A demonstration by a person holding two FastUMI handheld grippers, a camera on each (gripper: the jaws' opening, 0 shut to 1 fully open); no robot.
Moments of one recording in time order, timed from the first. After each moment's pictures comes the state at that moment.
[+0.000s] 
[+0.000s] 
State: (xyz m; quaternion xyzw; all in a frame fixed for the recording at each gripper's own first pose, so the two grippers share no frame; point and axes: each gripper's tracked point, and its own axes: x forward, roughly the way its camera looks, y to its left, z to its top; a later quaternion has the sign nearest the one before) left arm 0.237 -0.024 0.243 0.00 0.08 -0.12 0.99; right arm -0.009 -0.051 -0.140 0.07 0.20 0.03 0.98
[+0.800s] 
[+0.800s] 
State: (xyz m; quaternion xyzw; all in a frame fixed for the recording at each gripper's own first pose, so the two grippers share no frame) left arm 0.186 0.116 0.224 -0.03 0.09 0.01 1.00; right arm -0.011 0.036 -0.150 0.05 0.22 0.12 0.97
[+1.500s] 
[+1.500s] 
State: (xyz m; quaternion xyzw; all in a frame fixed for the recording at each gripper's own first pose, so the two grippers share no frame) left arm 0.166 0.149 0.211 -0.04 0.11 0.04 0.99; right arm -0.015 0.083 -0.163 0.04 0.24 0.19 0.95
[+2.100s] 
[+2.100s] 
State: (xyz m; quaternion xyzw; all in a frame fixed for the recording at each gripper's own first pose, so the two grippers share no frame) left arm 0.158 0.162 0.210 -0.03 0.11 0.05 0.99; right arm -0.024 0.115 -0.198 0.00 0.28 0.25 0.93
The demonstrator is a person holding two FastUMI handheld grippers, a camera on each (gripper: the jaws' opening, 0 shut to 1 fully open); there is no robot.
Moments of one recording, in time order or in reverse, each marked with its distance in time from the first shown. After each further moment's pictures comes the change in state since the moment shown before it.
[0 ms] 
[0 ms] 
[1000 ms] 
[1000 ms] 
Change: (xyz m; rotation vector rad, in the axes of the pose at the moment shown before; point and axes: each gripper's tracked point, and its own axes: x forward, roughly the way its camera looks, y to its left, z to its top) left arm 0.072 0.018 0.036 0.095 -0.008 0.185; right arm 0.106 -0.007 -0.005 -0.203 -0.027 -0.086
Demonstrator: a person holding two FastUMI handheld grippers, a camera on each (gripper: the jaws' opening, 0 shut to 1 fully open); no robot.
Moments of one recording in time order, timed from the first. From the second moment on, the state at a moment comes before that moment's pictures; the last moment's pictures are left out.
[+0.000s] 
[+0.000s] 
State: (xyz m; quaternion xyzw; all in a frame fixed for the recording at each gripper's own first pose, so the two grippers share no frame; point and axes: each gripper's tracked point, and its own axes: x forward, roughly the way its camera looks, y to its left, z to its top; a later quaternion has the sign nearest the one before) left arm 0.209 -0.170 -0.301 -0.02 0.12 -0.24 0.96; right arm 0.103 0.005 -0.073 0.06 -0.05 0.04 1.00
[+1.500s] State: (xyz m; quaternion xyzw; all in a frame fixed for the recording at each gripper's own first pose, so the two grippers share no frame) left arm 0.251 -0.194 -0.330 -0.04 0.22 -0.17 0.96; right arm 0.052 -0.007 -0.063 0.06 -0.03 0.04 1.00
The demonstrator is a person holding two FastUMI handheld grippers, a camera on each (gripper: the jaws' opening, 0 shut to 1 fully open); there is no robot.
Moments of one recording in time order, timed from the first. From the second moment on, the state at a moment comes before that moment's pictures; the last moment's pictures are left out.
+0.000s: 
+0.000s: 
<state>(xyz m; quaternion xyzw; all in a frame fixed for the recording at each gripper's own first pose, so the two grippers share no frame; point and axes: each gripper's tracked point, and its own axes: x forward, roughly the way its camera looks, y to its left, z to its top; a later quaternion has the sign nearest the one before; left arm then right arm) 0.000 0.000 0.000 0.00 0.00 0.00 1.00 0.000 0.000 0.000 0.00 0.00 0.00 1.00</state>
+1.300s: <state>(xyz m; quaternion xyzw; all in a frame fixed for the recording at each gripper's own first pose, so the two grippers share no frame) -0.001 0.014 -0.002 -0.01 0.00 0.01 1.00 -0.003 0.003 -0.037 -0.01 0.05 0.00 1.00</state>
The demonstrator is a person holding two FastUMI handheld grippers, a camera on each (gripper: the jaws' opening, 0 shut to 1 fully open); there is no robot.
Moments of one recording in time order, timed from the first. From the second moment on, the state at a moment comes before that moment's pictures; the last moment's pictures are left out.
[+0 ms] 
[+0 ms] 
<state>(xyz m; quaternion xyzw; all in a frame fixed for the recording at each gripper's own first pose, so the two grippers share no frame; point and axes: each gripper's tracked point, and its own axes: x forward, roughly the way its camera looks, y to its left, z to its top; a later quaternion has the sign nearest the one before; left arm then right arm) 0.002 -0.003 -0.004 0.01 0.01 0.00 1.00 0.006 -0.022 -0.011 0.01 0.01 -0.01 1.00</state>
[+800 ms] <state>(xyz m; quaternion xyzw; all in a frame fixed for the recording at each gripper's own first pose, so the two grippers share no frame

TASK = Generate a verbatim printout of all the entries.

REPLY =
A demonstration by a person holding two FastUMI handheld grippers, a camera on each (gripper: the jaws' opening, 0 shut to 1 fully open); no robot.
Moments of one recording in time order, timed from the first. After each moment's pictures comes the state at that moment.
[+0.000s] 
[+0.000s] 
State: (xyz m; quaternion xyzw; all in a frame fixed for the recording at each gripper's own first pose, so the two grippers share no frame; point and axes: each gripper's tracked point, and its own axes: x forward, roughly the way its camera looks, y to its left, z to its top; a later quaternion has the sign nearest the one before) left arm 0.237 -0.024 0.243 0.00 0.08 -0.12 0.99; right arm -0.009 -0.051 -0.140 0.07 0.20 0.03 0.98
[+0.800s] 
[+0.800s] 
State: (xyz m; quaternion xyzw; all in a frame fixed for the recording at each gripper's own first pose, so the two grippers share no frame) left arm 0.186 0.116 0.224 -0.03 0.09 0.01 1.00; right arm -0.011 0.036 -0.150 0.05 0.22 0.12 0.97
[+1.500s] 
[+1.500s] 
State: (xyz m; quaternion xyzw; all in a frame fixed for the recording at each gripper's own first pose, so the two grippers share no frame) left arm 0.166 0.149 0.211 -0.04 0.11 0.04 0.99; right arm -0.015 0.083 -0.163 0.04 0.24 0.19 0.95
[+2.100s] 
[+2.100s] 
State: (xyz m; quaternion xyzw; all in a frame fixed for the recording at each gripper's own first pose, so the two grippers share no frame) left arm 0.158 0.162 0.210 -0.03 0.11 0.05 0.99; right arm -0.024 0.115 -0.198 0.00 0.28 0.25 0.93
The demonstrator is a person holding two FastUMI handheld grippers, a camera on each (gripper: the jaws' opening, 0 shut to 1 fully open); there is no robot.
Moments of one recording, in time order or in reverse, each marked with its distance in time from the first shown. After each further moment's pictures comes the change in state since the moment shown before it.
[0 ms] 
[0 ms] 
[1000 ms] 
[1000 ms] 
Change: (xyz m; rotation vector rad, in the axes of the pose at the moment shown before; point and axes: each gripper's tracked point, and its own axes: x forward, roughly the way its camera looks, y to its left, z to its top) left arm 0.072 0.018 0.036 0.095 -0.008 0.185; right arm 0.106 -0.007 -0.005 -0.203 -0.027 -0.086
Demonstrator: a person holding two FastUMI handheld grippers, a camera on each (gripper: the jaws' opening, 0 shut to 1 fully open); no robot.
Moments of one recording in time order, timed from the first. From the second moment on, the state at a moment comes before that moment's pictures; the last moment's pictures are left out.
[+0.000s] 
[+0.000s] 
State: (xyz m; quaternion xyzw; all in a frame fixed for the recording at each gripper's own first pose, so the two grippers share no frame; point and axes: each gripper's tracked point, and its own axes: x forward, roughly the way its camera looks, y to its left, z to its top; a later quaternion has the sign nearest the one before) left arm 0.209 -0.170 -0.301 -0.02 0.12 -0.24 0.96; right arm 0.103 0.005 -0.073 0.06 -0.05 0.04 1.00
[+1.500s] State: (xyz m; quaternion xyzw; all in a frame fixed for the recording at each gripper's own first pose, so the two grippers share no frame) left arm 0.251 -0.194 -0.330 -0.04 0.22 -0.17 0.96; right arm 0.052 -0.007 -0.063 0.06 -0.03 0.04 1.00
The demonstrator is a person holding two FastUMI handheld grippers, a camera on each (gripper: the jaws' opening, 0 shut to 1 fully open); there is no robot.
Moments of one recording in time order, timed from the first. From the second moment on, the state at a moment comes before that moment's pictures; the last moment's pictures are left out.
+0.000s: 
+0.000s: 
<state>(xyz m; quaternion xyzw; all in a frame fixed for the recording at each gripper's own first pose, so the two grippers share no frame; point and axes: each gripper's tracked point, and its own axes: x forward, roughly the way its camera looks, y to its left, z to its top; a later quaternion has the sign nearest the one before; left arm then right arm) 0.000 0.000 0.000 0.00 0.00 0.00 1.00 0.000 0.000 0.000 0.00 0.00 0.00 1.00</state>
+1.300s: <state>(xyz m; quaternion xyzw; all in a frame fixed for the recording at each gripper's own first pose, so the two grippers share no frame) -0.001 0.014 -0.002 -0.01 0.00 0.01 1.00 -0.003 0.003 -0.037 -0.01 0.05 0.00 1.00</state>
The demonstrator is a person holding two FastUMI handheld grippers, a camera on each (gripper: the jaws' opening, 0 shut to 1 fully open); there is no robot.
Moments of one recording in time order, timed from the first. From the second moment on, the state at a moment comes before that moment's pictures; the last moment's pictures are left out.
[+0 ms] 
[+0 ms] 
<state>(xyz m; quaternion xyzw; all in a frame fixed for the recording at each gripper's own first pose, so the two grippers share no frame; point and axes: each gripper's tracked point, and its own axes: x forward, roughly the way its camera looks, y to its left, z to its top; a later quaternion has the sign nearest the one before; left arm then right arm) 0.002 -0.003 -0.004 0.01 0.01 0.00 1.00 0.006 -0.022 -0.011 0.01 0.01 -0.01 1.00</state>
[+800 ms] <state>(xyz m; quaternion xyzw; all in a frame fixed for the recording at each gripper's own first pose, so the two grippers share no frame

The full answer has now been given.